### TASK DETAILS
Below are records to write out exactly; drop the pictures when you do.

### DATASET RECORDS
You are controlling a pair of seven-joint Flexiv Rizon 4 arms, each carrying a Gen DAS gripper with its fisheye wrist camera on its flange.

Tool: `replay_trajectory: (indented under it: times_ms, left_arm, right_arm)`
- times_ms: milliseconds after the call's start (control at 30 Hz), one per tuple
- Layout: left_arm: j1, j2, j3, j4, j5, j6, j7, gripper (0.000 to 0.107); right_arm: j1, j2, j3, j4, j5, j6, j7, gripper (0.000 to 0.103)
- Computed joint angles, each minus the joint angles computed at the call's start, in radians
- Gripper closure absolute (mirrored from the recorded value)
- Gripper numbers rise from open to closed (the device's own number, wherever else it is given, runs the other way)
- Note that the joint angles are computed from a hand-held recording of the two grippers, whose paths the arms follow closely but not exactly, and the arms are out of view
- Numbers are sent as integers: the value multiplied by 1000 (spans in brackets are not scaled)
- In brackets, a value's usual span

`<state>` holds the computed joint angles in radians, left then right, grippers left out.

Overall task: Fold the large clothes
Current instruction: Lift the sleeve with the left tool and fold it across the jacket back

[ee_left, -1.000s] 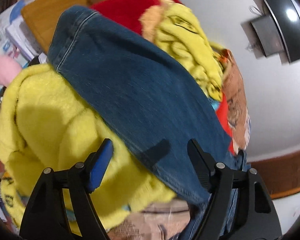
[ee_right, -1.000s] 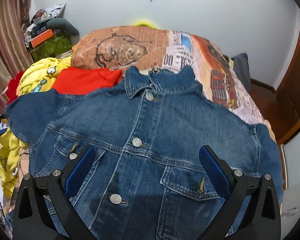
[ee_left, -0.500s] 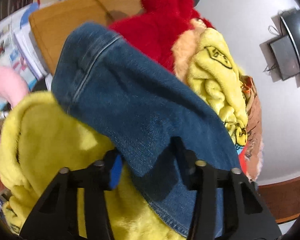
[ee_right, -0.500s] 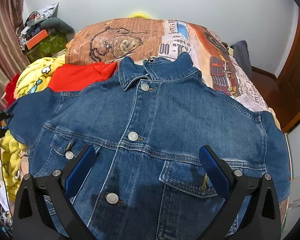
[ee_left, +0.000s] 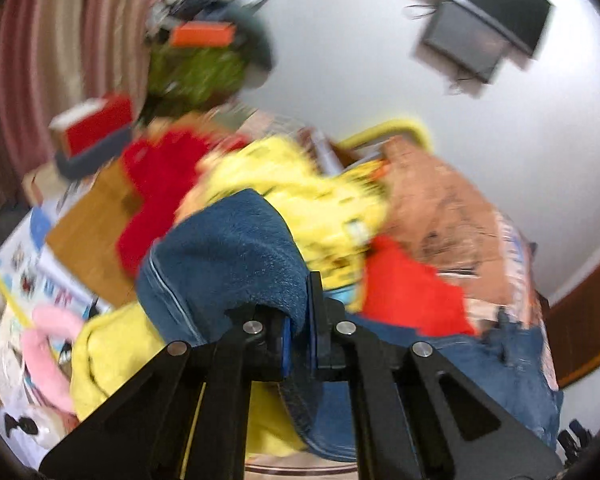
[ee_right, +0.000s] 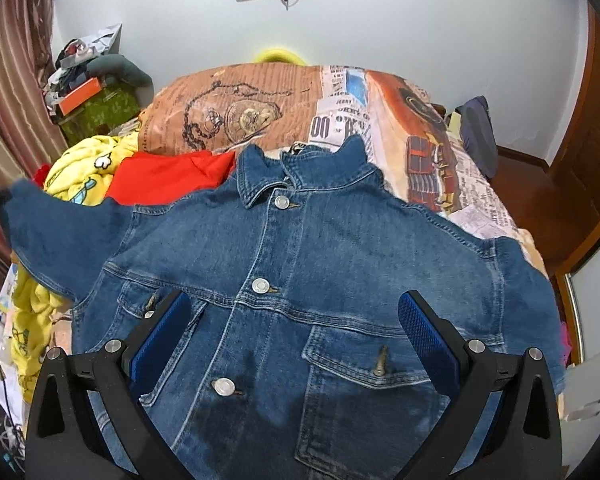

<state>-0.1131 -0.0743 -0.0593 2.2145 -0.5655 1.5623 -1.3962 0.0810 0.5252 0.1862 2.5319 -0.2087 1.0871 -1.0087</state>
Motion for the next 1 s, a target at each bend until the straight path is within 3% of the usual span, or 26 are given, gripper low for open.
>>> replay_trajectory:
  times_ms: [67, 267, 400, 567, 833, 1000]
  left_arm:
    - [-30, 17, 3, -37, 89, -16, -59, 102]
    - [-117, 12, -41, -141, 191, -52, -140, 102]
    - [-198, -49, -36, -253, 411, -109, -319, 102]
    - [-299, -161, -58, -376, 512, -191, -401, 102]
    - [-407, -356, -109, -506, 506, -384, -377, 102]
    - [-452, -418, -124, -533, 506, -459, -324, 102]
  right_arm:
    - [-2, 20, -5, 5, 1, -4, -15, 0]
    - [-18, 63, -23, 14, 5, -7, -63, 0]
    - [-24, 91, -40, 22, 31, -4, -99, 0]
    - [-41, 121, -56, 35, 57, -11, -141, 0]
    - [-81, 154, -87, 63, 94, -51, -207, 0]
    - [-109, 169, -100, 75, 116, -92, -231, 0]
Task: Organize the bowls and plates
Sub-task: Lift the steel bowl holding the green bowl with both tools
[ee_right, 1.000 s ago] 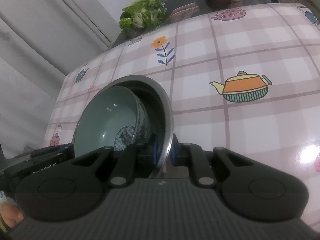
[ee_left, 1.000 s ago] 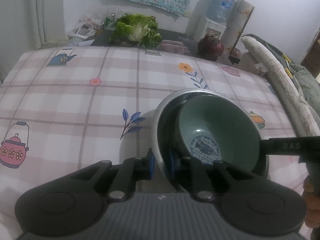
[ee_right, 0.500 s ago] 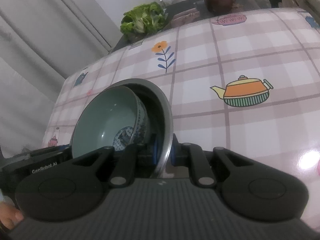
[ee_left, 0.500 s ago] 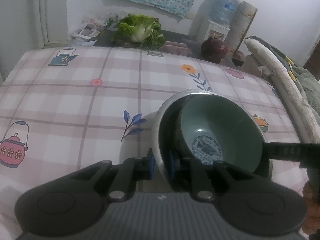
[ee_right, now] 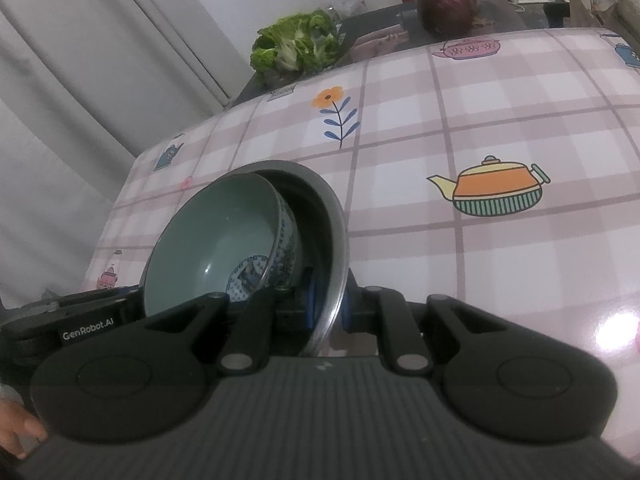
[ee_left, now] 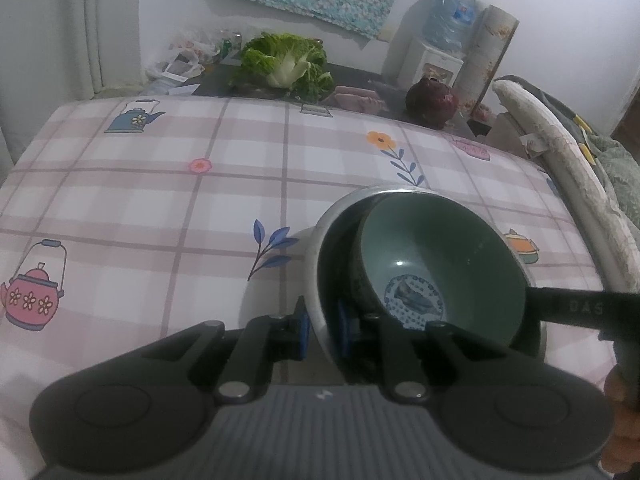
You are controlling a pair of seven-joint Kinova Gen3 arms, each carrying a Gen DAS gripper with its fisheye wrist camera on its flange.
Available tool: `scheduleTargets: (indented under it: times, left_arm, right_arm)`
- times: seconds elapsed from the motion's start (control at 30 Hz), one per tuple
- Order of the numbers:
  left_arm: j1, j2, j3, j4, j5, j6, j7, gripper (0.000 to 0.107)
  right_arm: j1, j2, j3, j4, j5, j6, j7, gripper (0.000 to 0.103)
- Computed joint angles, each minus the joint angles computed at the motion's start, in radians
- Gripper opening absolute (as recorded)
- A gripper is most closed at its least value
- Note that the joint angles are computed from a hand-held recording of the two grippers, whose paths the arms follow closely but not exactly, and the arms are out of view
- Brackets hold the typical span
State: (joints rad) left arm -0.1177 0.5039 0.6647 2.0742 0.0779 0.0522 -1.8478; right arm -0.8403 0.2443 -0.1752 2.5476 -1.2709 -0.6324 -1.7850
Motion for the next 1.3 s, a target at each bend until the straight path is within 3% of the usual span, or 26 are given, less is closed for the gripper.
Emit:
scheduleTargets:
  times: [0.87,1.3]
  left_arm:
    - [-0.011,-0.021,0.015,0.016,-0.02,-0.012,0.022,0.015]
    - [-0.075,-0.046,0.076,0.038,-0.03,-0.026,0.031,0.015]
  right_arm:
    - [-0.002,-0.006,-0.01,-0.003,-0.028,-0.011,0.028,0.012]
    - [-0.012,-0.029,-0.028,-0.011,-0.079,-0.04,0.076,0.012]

### EXERCISE ANSWER
You are controlling a pair of seven-joint Flexiv Rizon 4 arms, each carrying a Gen DAS gripper with its fisheye wrist camera on its flange.

Tool: `replay_trajectory: (indented under it: times_ms, left_arm, right_arm)`
- times_ms: milliseconds after the call's start (control at 30 Hz), one per tuple
- Layout: left_arm: j1, j2, j3, j4, j5, j6, j7, gripper (0.000 to 0.107); right_arm: j1, j2, j3, j4, j5, j6, j7, gripper (0.000 to 0.103)
- Computed joint angles, each minus the joint angles computed at the call's start, in radians
- Gripper closure absolute (mirrored from the recorded value)
- Gripper numbers rise from open to closed (the device's own number, wherever else it is given, runs the other way)
- Note that the joint angles are computed from a hand-held recording of the two grippers, whose paths the arms follow closely but not exactly, and the arms are out of view
- Numbers are sent as integers: the value multiplied by 1000 (spans in brackets are not scaled)
- In brackets, a value's usual span

`<state>` holds the computed joint angles in radians, left then right, grippers left out.

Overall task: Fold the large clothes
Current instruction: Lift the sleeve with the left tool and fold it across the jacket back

[ee_left, -1.000s] 
[ee_right, -1.000s] 
[ee_left, -0.500s] 
[ee_right, -0.500s] 
[ee_left, +0.000s] 
[ee_right, +0.000s] 

<state>-0.1131 -0.0743 -0.0593 2.2145 -0.5655 1.5623 -1.3962 0.0810 0.5252 0.1862 2.5319 -0.2087 1.0871 -1.0087</state>
Motion for the next 1 s, a target at each bend until the straight path is within 3% of the usual span, or 26 are given, gripper low for open.
>>> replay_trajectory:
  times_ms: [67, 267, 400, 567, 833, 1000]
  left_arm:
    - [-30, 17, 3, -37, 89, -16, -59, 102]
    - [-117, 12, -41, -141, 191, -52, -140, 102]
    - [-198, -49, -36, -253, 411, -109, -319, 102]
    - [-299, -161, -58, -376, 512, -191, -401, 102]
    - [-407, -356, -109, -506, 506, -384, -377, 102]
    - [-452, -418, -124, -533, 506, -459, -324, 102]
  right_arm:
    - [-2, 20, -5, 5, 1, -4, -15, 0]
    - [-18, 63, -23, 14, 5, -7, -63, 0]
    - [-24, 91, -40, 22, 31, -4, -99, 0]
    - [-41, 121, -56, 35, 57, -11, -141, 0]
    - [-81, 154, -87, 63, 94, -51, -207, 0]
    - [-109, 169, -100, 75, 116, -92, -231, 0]
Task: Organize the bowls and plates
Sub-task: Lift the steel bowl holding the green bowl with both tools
[ee_right, 1.000 s ago] 
[ee_left, 1.000 s ago] 
[ee_right, 0.500 s ago] 
[ee_left, 0.500 s ago] 
[ee_right, now] 
[ee_left, now] 
You are controlling a pair of seven-joint Kinova Gen3 arms, each carrying a Gen DAS gripper with its fisheye wrist camera on its flange.
Available tool: `scheduleTargets: (indented under it: times, left_arm, right_arm)`
- times: seconds elapsed from the motion's start (control at 30 Hz), one per tuple
- Order of the numbers:
  left_arm: j1, j2, j3, j4, j5, j6, j7, gripper (0.000 to 0.107)
  right_arm: j1, j2, j3, j4, j5, j6, j7, gripper (0.000 to 0.103)
- Computed joint angles, each minus the joint angles computed at the motion's start, in radians
- Gripper opening absolute (as recorded)
- A gripper is most closed at its least value
- Note that the joint angles are computed from a hand-held recording of the two grippers, whose paths the arms follow closely but not exactly, and the arms are out of view
- Brackets hold the typical span
State: (joints rad) left arm -0.1177 0.5039 0.6647 2.0742 0.0779 0.0522 -1.8478; right arm -0.8403 0.2443 -0.1752 2.5476 -1.2709 -0.6324 -1.7850
Motion for the next 1.3 s, a target at each bend until the straight path is within 3% of the usual span, or 26 are given, less is closed for the gripper.
Emit:
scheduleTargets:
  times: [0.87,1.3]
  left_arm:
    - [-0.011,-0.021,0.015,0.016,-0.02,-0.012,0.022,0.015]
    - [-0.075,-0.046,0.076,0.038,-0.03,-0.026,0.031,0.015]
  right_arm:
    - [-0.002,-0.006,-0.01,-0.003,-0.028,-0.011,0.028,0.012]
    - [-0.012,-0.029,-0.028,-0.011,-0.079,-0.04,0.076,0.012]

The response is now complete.